Ударила в сердце горячая волна воспоминаний. Все время ему казалось, что война отдалила безоблачное детство, юность на целое столетие, часто было просто страшно думать о счастье, что царило в семье адвоката Богуновича, где родители, особенно мать, жили ради детей, делали все, чтобы они сытно поели, тепло и красиво оделись, любили музыку, росли честными людьми…

А в этот миг оно, прошлое, мирное, доброе, как-то странно приблизилось. Он словно увидел мать, хлопочущую на кухне вместе с кухаркой теткой Василиной, красивую елку в зале, которую он украшал с сестрой игрушками и конфетами; в нем воскресло трепетное ожидание подарков — их непременно оставит под елкой Дед Мороз в новогоднюю ночь.
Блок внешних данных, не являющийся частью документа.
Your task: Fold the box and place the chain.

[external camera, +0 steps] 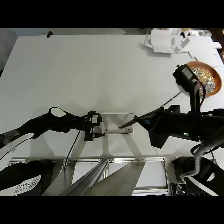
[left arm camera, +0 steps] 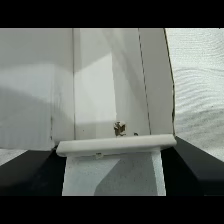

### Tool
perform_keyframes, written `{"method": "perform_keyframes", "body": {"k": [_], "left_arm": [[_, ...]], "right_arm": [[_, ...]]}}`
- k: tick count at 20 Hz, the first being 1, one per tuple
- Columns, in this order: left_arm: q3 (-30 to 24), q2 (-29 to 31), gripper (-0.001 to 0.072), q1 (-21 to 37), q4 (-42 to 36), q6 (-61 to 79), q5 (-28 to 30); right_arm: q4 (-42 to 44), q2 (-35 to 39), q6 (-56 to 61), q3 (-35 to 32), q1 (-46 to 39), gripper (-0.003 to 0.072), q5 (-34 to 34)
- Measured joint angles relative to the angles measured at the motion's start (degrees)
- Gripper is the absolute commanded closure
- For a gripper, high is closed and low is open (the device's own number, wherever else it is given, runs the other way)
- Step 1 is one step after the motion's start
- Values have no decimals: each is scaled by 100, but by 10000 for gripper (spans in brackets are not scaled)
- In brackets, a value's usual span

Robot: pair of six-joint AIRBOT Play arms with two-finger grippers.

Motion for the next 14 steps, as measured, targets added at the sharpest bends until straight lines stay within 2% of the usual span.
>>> {"method": "perform_keyframes", "body": {"k": [5, 14], "left_arm": [[0, 0, 573, 0, 0, 0, 0], [-2, 0, 573, 0, 2, -2, 0]], "right_arm": [[9, -280, 24, -144, 431, 666, -549], [-380, -1556, 20, -181, 1276, 666, -1126]]}}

До спазма в горле захотелось поставить хотя бы маленькую елочку для Миры и положить подарок, который мог бы ее порадовать.
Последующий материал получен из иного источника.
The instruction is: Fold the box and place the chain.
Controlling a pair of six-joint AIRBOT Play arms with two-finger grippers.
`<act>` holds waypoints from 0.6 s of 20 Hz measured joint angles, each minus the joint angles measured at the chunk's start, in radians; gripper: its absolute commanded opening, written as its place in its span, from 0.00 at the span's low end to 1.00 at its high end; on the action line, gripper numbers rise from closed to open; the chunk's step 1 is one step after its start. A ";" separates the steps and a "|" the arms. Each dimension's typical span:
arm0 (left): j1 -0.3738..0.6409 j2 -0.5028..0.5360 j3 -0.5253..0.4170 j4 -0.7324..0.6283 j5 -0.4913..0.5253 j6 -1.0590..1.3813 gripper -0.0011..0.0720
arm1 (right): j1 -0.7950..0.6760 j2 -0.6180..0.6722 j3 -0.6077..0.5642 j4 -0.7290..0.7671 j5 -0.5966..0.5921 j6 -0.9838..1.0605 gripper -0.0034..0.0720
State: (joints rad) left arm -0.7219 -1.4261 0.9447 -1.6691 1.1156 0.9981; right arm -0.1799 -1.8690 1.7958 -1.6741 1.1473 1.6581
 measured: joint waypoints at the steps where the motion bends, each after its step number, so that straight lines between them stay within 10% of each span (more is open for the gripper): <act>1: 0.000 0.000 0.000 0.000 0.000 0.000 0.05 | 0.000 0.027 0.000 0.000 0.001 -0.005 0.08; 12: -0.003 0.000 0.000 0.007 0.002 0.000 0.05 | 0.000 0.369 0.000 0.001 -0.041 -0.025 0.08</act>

Но какой подарок придумаешь? Истово, до аскетизма честный, он не мог даже позволить себе выписать с полкового склада фунт-другой муки и испечь хоть бы такие вот блины, как пекут эти почувствовавшие себя хозяйками батрачки.

Разве что попросить у Рудковского? Нет! У Рудковского он попросит муки, но не для себя — для полка.

— Где ваш Рудковский? — отказавшись от третьего блина, поблагодарив, спросил Богунович у женщин.

— Митингует, — засмеялась Стася. — Вот неправду говорили, будто мы, бабы, балаболки, будто нас никто не переговорит. Дали волю мужикам — так они только и знают, что говорят. Старого Калачика сорок баб не перебрешет.

— Заседают мужчины наверху, — просто, без лишних слов, разъяснила женщина, поднесшая блины.

Стася снова засмеялась:

— Живем как в раю: мужики языки точат, бабы конюшни чистят…

— Так, как ты навострила свой язык, никому не наточить, — словно обиженная за мужчин, сказала полногрудая молодица, одна из тех, что прятались за печью.

— А то как же! Я, может, комиссаром вашим хочу стать. Хотя… на лихо вы мне сдались! Какой с вас наедок? Взять бы мне власть над вашими мужиками! Какого захотела, того и выбрала, как царица Катерина.

— Тьфу-тьфу, бесстыдница! Бога у тебя нет! — возмутилась старая кухарка.

— Чего захотела, ишь ты ее! Я за своего глаза тебе выдеру! — серьезно предупредила молодица.

Но Стасю угомонить было непросто, она явно играла на него, на Богуновича (своеобразный способ обратить на себя внимание). И это ей, конечно, удавалось; женщины поопытнее понимали вдову и снисходительно усмехались.

— Ты — мироедка! — отбрила Стася молодицу. — А еще в коммуну лезешь. В коммуне все надо делить поровну…

— А ты кто! Брехло! Балаболка! Распустила язык. Рудковский тебе подрежет его…

— Боюсь я твоего комиссара! Скоро он под мою дудку запляшет.

— Постыдитесь пана офицера, бабы!

Стася шутила, а полногрудая молодица уже кипела. Запахло ссорой. Чтобы не быть свидетелем женской свары, Богунович деликатно попрощался; знал: присутствие постороннего только раззадоривает людей, поссорившихся без причины, просто так, слово за слово. Бывало не только среди неграмотных женщин, но и среди образованных офицеров, что после разговора, начатого шуткой, хватались за револьверы.